Internationally, there is evidence from other countries that self-employment has been present even throughout the boom, partially due to the seasonality and cyclical character of construction work. However, the widespread use of this form of employment becomes problematic when it is no longer voluntary. According to the trade unions’ representatives, these workers were previously employees on proper contracts and have been recently pushed out to self-employment by larger contractors. With tender-based contracts within this sector, there is no doubt that under current economic climate there would be a preference for the lowest bidder. Larger contractors, presumably, would reduce their prices by cutting the labour costs. These firms are also now bidding for smaller jobs (Tansey et al, 2013) which means more competition for medium size firms, and the possibility of what other researchers call ‘degenerative competition’ (Harvey, 2000; Whitley, 1999). As a result of the subcontracting chain, everybody involved in the different stages of this bidding needs to cut their costs.

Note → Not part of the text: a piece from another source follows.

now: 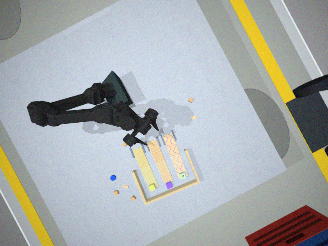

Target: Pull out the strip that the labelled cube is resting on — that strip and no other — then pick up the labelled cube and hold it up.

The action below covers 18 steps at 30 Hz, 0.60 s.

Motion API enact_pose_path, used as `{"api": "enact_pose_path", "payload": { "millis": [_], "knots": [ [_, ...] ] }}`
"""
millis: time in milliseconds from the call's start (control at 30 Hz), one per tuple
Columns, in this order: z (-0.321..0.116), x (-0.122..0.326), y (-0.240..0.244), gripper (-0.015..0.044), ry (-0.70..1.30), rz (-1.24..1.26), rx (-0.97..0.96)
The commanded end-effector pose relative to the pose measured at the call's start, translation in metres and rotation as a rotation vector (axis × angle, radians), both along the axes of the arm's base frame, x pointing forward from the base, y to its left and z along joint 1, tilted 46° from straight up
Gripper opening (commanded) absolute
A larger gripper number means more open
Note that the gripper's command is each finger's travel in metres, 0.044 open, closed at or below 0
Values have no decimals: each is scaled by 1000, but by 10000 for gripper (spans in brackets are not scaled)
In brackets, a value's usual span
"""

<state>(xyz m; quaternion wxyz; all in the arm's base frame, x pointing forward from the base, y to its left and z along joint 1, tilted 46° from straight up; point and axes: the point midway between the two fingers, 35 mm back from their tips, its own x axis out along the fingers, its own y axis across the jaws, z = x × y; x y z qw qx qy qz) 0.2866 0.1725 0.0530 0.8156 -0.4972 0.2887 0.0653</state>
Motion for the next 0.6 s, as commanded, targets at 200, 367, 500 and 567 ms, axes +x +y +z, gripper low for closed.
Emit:
{"api": "enact_pose_path", "payload": {
  "millis": [200, 367, 500, 567],
  "knots": [
    [22, 19, -47, 400, -161, -270, 177],
    [22, 19, -47, 400, -161, -270, 177],
    [22, 19, -47, 400, -161, -270, 177],
    [22, 19, -47, 400, -161, -270, 177]
  ]
}}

Solo-workers at the end of the chain are the ones who are mostly affected. Those who are not employing any workers can only reduce their profit margin by lowering their own hourly rate. While it is not clear to what extent this is widespread in the Irish construction sector, there is evidence of trade workers not only accepting pay lower than the REA rates, but in fact working for less than the national minimum wage. There is not enough work available and the workers do not have enough bargaining power to enforce the proper rates. They depend on the contractors and on the short term job they tender for, and therefore they often accept any subcontracting offer from a larger and more powerful firm. This is how a trade union organiser described the situation:
There are contracts, but the reality is… where is the subbie going to enforce it? The employer has deeper pockets. The last five or ten years has been [like this]: one contractor after another, going for a lower rate. They’ve been going on the basis that ‘listen, we can go with who we want’. So the rates have been down. (…). Bare mind that the subbie is looking at the person who is going to be the person who will decide his next contract. So, you know, he is expecting 140, he hits at 80. And taking the net for 60 [Euros per day].
(Trade Union representative, 04/08/2015)
Bogus self-employment is legal in terms of employment relations and tax compliance, yet it has many characteristics associated with irregular work. It is precarious, unpredictable and short term, which is especially problematic during the times of the downturn. Jobs in construction have been scarce and they can only last for a few days. There would also be no work done on sites this Christmas. By definition, those who are employed on these sites during the year, will not receive any payment over the festive season. While the government has been enthusiastic about the ‘entrepreneurial’ spirit amongst those who are becoming self-employed, we should perhaps pause and look at the situation from a different perspective. Yes, there are those who are self-employed and happy. Nevertheless, let’s not forget about those who were forced to move away from their regular employment and maybe are not so happy anymore.Dr Alicja Bobek is the researcher on TASC's Working Conditions in Ireland project.